> [TASK GOAL]: Where does "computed" appear in the data? Return each line that holds it.
---------------
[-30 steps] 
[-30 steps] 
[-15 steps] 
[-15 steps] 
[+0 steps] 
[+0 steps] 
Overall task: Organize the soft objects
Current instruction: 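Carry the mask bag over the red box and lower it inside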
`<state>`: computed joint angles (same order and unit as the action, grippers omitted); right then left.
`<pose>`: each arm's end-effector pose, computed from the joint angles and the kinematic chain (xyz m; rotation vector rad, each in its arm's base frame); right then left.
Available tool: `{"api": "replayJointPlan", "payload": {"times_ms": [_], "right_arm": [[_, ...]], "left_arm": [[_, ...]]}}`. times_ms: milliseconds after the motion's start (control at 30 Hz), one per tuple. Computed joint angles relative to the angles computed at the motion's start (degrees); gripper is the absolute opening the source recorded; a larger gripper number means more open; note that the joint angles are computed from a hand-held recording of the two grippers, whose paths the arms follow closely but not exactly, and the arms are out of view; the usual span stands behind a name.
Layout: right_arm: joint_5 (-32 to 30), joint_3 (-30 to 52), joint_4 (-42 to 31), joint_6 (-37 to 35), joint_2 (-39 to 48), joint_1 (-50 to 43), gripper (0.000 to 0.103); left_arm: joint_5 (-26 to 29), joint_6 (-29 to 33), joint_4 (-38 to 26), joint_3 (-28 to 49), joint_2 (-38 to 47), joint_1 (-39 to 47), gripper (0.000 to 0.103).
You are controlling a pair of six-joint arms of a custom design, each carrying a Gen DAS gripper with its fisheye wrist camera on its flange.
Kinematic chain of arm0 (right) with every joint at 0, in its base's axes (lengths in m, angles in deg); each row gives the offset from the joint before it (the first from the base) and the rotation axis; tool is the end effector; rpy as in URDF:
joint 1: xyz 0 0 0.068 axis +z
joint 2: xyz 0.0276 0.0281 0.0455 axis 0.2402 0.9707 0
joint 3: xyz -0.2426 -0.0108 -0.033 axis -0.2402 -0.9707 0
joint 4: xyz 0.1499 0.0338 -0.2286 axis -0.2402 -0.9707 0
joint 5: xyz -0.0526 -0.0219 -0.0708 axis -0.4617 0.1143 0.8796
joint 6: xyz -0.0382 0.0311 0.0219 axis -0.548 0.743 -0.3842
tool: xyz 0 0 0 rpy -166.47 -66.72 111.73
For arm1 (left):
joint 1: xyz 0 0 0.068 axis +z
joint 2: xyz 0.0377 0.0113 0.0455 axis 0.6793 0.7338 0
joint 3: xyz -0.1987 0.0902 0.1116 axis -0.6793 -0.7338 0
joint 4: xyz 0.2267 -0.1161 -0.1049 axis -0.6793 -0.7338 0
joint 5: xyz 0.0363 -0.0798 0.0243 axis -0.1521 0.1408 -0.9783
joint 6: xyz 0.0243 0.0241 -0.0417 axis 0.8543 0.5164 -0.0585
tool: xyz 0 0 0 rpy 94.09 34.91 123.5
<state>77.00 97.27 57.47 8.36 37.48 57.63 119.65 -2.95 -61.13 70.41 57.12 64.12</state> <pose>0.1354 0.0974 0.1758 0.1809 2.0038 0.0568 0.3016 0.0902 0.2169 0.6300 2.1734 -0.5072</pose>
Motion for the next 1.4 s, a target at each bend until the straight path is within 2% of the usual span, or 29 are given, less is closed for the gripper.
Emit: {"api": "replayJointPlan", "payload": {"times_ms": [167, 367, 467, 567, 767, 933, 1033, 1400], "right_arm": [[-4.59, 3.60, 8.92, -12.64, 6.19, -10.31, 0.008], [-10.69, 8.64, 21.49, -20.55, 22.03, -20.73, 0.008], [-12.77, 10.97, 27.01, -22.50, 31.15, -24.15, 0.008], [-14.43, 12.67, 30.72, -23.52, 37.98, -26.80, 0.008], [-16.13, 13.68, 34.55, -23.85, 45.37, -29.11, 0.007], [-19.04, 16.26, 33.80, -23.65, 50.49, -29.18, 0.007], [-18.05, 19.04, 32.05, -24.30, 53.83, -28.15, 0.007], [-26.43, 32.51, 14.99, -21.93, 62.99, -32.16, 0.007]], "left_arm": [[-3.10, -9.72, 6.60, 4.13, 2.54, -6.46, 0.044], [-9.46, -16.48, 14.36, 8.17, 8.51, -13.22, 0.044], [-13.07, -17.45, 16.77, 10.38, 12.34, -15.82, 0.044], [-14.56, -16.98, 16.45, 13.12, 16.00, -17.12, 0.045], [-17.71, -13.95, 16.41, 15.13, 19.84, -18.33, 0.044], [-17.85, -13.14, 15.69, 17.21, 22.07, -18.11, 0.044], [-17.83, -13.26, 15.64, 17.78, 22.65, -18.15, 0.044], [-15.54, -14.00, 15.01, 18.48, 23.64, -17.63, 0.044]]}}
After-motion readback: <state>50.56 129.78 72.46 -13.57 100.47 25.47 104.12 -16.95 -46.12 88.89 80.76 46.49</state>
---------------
> [SOLUTION FOR THIS TASK]:
`<state>`: computed joint angles (same order and unit as the action, grippers omitted); right then left.
`<pose>`: each arm's end-effector pose, computed from the joint angles and the kinematic chain (xyz m; rotation vector rad, each in its arm's base frame); right then left.
Available tool: `{"api": "replayJointPlan", "payload": {"times_ms": [_], "right_arm": [[_, ...]], "left_arm": [[_, ...]]}}`. times_ms: milliseconds after the motion's start (control at 30 Hz), one per tuple. Computed joint angles relative to the angles computed at the motion's start (degrees); gripper is the absolute opening the source recorded; a larger gripper number means more open; note that the joint angles are computed from a hand-held recording of the two grippers, whose paths the arms follow closely but not exactly, and the arms are out of view; the usual span stands behind a name.

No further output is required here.